AIM OF THE EXERCISE: In the records below, find every line with the word "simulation" and copy it.

[DATA LISTING — start]

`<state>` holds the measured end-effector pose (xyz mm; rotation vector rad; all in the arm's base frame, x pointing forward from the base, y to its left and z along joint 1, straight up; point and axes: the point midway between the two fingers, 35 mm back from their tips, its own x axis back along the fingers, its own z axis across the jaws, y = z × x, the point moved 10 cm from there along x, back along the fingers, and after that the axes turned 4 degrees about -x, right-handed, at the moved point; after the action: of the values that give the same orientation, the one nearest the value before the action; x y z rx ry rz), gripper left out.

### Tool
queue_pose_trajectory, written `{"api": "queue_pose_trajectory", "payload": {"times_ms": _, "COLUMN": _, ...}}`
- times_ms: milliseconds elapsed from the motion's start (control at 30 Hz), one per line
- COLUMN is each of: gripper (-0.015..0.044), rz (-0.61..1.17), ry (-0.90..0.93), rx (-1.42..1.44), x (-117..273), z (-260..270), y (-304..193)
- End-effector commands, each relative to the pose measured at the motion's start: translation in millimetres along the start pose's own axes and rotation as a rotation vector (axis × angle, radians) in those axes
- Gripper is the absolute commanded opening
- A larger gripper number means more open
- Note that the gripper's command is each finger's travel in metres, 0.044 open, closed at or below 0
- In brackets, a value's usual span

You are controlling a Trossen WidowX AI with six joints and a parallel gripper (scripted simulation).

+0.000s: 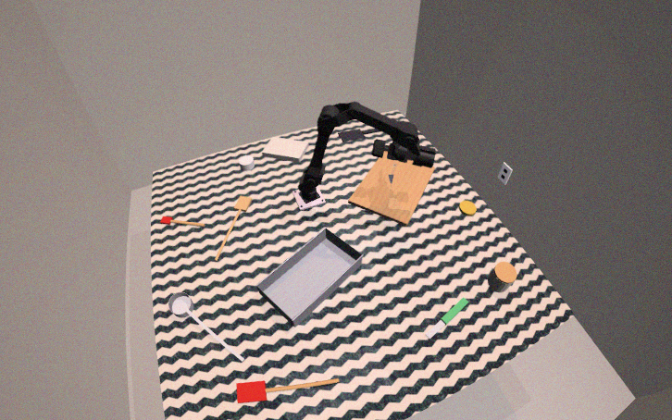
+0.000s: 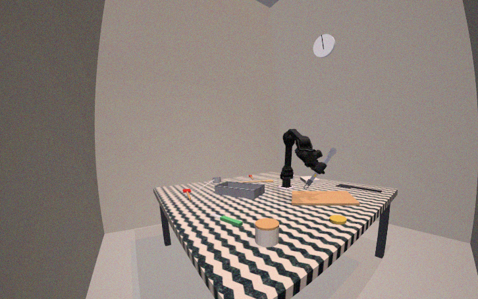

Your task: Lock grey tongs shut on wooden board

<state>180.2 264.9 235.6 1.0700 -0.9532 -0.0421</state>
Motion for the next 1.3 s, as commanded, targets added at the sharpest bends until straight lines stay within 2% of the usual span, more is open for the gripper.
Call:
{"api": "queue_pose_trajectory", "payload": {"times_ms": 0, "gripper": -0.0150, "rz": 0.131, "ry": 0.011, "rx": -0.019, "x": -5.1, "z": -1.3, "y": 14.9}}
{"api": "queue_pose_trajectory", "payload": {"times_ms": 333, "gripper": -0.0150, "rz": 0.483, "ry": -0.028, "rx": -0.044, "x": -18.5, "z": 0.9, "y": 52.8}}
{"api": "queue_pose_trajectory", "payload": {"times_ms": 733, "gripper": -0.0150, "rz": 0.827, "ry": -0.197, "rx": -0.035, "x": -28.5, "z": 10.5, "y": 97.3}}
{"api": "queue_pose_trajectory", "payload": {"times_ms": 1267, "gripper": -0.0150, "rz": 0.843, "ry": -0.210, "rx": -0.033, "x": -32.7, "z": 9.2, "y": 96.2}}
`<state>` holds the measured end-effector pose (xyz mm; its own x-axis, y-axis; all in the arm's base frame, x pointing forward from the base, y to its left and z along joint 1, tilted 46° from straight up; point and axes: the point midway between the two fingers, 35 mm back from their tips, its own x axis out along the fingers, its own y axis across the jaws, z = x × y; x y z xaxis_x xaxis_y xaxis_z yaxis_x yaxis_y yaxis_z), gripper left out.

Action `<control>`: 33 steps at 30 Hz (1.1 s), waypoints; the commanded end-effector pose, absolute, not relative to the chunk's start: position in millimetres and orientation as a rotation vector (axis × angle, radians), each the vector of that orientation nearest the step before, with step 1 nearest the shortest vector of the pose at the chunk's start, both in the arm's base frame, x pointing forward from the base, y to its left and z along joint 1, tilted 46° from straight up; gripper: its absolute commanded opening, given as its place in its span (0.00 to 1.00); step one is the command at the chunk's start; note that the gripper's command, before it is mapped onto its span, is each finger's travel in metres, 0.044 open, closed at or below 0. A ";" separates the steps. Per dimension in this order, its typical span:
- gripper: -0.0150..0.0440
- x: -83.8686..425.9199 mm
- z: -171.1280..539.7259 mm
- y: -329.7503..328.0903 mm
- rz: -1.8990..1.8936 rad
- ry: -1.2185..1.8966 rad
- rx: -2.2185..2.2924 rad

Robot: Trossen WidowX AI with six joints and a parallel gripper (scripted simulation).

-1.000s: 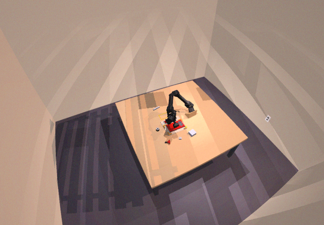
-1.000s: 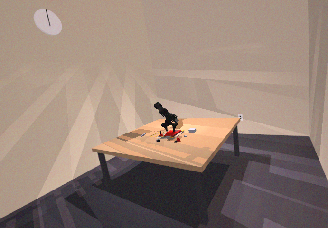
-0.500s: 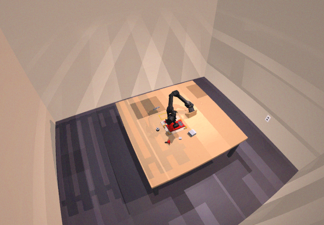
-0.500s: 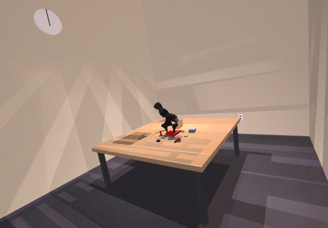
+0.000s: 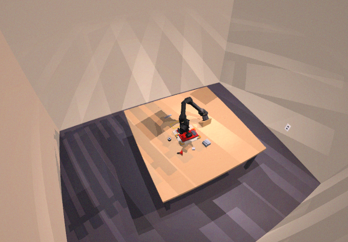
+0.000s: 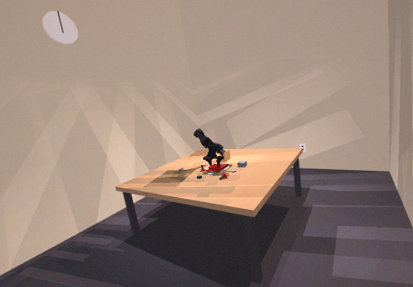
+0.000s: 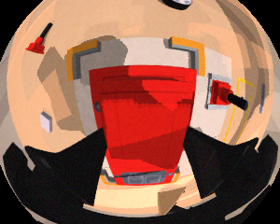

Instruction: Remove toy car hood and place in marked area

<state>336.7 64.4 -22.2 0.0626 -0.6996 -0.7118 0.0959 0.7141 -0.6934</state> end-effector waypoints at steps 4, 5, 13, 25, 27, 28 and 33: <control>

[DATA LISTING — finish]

RESPONSE BOX:
You are controlling a Trossen WidowX AI with six joints and a parallel gripper (scripted simulation).
Robot: Trossen WidowX AI with six joints and a parallel gripper (scripted simulation).

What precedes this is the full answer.